Pan-democrats can also meet this prerequisite, Tsang said yesterday. He also clarified that he did not say the central government would allow someone popular but "unpatriotic" to be a candidate, saying his words had been twisted by some media reports. "I'm not that sick in the head."
Tsang said he agreed with Basic Law Committee member Rao Geping's explanation of what Beijing meant by patriotism, but said Beijing-loyalists held no patent on "love of country and love of Hong Kong". According to Rao, someone who upholds the Basic Law and China's sovereignty over Hong Kong was considered patriotic.

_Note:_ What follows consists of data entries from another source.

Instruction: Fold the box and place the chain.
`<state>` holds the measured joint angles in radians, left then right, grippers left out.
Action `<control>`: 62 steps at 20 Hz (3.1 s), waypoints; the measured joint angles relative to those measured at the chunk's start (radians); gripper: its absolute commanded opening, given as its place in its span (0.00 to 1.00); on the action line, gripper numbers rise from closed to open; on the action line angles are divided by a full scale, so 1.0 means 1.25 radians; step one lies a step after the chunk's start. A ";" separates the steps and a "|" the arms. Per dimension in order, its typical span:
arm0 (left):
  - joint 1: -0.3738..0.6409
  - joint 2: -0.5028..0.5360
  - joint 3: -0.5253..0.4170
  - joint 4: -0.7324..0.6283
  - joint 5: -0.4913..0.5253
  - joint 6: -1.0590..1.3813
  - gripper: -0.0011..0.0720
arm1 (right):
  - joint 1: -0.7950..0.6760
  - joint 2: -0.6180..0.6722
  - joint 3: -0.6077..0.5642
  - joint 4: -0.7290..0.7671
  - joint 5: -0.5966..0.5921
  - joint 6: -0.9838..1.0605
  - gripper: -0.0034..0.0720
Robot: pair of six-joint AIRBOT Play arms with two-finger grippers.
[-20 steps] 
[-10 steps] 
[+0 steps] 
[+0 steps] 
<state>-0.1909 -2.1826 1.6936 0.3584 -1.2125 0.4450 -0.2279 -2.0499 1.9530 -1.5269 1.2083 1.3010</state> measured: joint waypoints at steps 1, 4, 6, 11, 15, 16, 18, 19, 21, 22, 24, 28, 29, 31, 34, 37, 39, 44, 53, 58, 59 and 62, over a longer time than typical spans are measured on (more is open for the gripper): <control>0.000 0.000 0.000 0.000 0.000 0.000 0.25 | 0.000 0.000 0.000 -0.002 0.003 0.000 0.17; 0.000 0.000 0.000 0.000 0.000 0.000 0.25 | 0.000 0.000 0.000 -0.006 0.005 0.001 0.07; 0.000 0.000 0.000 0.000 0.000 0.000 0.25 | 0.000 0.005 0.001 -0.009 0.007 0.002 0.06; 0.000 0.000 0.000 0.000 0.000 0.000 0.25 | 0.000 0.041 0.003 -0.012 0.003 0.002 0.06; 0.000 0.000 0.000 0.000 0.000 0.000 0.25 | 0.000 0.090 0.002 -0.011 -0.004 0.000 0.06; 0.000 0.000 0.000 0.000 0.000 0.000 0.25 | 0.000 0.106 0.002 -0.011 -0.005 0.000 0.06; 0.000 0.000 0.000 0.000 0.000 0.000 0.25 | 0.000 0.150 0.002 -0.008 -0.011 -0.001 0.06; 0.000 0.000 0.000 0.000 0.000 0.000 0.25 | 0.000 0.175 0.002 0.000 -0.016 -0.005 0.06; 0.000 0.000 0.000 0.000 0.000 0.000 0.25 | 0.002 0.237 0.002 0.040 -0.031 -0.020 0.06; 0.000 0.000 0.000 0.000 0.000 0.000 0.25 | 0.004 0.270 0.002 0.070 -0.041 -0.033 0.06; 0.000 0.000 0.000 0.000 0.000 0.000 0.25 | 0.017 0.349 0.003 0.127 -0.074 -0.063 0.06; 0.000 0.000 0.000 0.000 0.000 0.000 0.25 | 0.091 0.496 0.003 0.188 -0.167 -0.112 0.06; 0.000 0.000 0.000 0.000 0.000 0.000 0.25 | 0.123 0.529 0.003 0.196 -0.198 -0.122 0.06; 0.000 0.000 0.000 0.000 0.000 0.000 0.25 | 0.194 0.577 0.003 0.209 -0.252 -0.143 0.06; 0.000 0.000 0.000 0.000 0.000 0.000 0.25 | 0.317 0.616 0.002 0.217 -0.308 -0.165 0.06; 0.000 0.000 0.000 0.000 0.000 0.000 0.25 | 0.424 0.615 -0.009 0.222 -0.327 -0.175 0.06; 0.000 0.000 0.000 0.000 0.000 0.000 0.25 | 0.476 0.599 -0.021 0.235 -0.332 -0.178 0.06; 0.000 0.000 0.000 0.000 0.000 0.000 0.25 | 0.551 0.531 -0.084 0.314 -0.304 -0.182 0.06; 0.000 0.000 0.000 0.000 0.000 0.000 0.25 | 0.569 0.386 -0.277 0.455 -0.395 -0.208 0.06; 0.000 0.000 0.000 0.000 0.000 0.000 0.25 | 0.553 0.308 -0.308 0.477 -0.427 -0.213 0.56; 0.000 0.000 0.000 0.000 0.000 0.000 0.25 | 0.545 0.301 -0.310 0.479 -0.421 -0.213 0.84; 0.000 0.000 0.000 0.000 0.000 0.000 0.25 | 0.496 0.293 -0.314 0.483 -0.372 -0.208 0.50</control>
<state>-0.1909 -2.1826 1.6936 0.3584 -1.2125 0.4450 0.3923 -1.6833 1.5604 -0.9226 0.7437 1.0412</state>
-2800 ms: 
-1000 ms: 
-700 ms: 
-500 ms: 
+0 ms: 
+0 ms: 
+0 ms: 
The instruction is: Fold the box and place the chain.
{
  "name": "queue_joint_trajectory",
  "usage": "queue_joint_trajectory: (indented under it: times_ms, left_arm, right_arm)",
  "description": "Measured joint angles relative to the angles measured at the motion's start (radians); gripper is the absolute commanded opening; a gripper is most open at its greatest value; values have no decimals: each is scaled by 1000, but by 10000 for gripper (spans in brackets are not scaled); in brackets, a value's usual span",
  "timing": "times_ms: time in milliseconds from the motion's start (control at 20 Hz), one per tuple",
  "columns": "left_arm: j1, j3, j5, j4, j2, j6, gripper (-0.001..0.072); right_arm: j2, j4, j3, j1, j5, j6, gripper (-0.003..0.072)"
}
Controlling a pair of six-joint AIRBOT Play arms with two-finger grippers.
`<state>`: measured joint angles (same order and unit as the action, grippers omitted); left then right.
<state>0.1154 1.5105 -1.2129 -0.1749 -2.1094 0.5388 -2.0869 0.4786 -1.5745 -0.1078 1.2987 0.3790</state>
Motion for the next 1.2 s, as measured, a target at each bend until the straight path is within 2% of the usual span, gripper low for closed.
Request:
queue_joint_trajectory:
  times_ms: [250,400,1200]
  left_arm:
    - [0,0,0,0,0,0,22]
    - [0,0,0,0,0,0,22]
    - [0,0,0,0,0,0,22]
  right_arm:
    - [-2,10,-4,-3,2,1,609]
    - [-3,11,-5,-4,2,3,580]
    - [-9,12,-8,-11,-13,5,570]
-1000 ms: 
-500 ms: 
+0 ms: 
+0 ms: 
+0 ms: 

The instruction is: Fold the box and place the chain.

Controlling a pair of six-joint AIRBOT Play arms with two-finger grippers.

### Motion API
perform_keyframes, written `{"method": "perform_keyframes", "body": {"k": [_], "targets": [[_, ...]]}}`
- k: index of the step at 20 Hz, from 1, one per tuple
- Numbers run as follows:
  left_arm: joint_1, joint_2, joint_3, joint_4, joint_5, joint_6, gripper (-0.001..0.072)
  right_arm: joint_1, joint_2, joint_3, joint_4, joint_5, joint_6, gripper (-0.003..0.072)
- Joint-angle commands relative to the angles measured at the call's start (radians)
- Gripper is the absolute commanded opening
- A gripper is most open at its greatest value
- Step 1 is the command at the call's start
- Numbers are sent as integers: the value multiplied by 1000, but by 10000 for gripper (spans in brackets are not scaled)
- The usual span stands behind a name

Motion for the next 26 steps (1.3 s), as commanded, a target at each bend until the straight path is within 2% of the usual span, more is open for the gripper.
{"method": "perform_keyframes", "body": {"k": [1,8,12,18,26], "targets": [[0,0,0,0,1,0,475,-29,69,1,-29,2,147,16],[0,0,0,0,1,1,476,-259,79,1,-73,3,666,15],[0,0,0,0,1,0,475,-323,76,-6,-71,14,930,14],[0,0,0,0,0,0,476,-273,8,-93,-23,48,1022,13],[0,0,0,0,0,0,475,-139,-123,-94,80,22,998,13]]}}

"Can we really say that no one within the pan-democratic camp qualifies?" Tsang said, adding that pan-democrats should not be arbitrarily dismissed from running for the top job. "Someone might have published opinions that would be seen as confronting Beijing and opposing some stipulations of the Basic Law, but such a one-off comment doesn't mean they've completely lost the ability of loving the country and loving Hong Kong."

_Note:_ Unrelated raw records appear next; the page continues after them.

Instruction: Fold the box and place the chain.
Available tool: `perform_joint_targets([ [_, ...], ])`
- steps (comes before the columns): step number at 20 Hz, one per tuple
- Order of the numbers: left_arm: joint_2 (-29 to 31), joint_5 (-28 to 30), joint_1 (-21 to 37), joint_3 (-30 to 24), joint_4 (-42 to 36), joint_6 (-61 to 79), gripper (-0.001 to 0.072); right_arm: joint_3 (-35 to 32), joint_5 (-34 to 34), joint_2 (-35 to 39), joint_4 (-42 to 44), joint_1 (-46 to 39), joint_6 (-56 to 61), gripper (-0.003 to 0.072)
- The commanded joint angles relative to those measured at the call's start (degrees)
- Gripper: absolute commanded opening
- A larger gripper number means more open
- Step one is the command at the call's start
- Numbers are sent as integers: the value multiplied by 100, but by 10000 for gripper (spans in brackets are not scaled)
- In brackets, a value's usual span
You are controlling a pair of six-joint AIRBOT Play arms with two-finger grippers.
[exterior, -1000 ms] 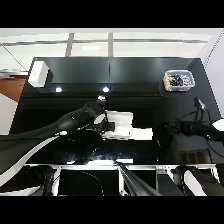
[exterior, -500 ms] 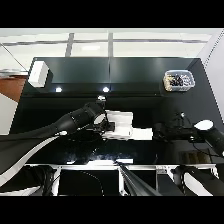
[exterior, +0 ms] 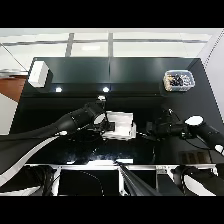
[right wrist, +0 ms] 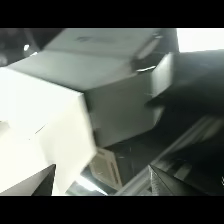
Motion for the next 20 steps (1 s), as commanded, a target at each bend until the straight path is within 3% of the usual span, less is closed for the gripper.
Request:
perform_joint_targets([
  [1, 0, -11, 0, 0, 0, 7, 31, 446, 470, -17, 74, 44, -232, 702],
  [5, 0, -11, 0, 0, 0, 7, 31, 691, 184, -17, 48, 487, -127, 698],
  [7, 0, -13, 0, 0, 2, 7, 31, 743, -245, -20, 33, 938, 310, 542],
  [11, 0, -13, 0, 0, 2, 9, 31, 927, -802, -28, -975, 1628, 1316, 542],
  [16, 0, -11, 0, 0, 2, 22, 31, 1200, -1095, -173, -1478, 2157, 2035, 540],
  [17, 0, -13, 0, 0, 2, 24, 31, 1279, -1095, -225, -1545, 2214, 2197, 422],
  [20, 0, -13, 0, 0, 2, 46, 31, 1510, -1095, -367, -1864, 2433, 2638, 397],
])
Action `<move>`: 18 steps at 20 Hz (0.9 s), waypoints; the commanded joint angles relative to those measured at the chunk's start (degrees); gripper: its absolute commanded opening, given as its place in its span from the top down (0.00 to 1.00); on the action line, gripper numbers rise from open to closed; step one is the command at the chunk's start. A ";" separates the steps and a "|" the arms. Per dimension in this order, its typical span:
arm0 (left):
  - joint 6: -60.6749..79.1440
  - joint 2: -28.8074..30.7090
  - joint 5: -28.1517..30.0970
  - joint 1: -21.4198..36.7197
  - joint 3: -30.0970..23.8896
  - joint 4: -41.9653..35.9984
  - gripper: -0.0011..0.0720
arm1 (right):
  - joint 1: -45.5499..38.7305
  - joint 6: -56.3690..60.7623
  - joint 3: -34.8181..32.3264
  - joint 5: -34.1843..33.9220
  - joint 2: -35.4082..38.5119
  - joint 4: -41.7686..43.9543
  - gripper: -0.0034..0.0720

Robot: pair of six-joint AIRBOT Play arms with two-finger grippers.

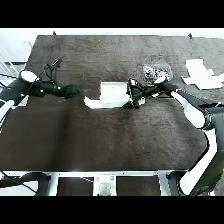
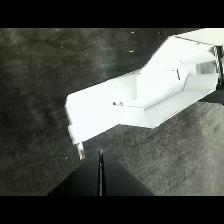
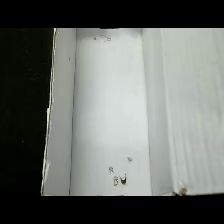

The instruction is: Fold the box and place the chain.

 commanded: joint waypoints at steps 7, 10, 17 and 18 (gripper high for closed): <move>-4.74 -3.19 -3.30 2.21 -2.47 -6.01 0.97 | 0.02 0.00 0.00 0.00 -0.04 0.02 0.18; -4.26 -5.75 -2.45 2.21 -2.47 -7.89 0.97 | 0.02 0.00 0.00 0.00 -0.04 0.02 0.18; -3.65 -10.43 -0.74 2.21 -2.47 -7.89 0.97 | 0.02 0.02 0.00 0.00 -0.04 0.02 0.18; -2.82 -10.84 -0.74 2.21 -2.47 -8.70 0.97 | 0.02 0.00 0.00 0.00 -0.04 0.00 0.18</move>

Asked if members of the Hong Kong Alliance in Support of Democratic Movements in China, which has called for the vindication of the victims of the Tiananmen crackdown and the end of one-party rule, were patriotic, Tsang said the chief executive - who is officially appointed by Beijing - should not be calling on the regime to step down.
Rather, he said: "If you oppose [the regime] ruling China … then you should confront it."The pro-establishment veteran hoped the pan-democrat legislators would join next month's Shanghai trip to address reform directly with Beijing officials.
Meanwhile, 17 pan-democrats enter day four of a hunger strike today as part of their fight for meaningful political reform. Legislator Regina Ip Lau Suk-yee, of the pro-establishment New People's Party, doubted the campaign would have much affect.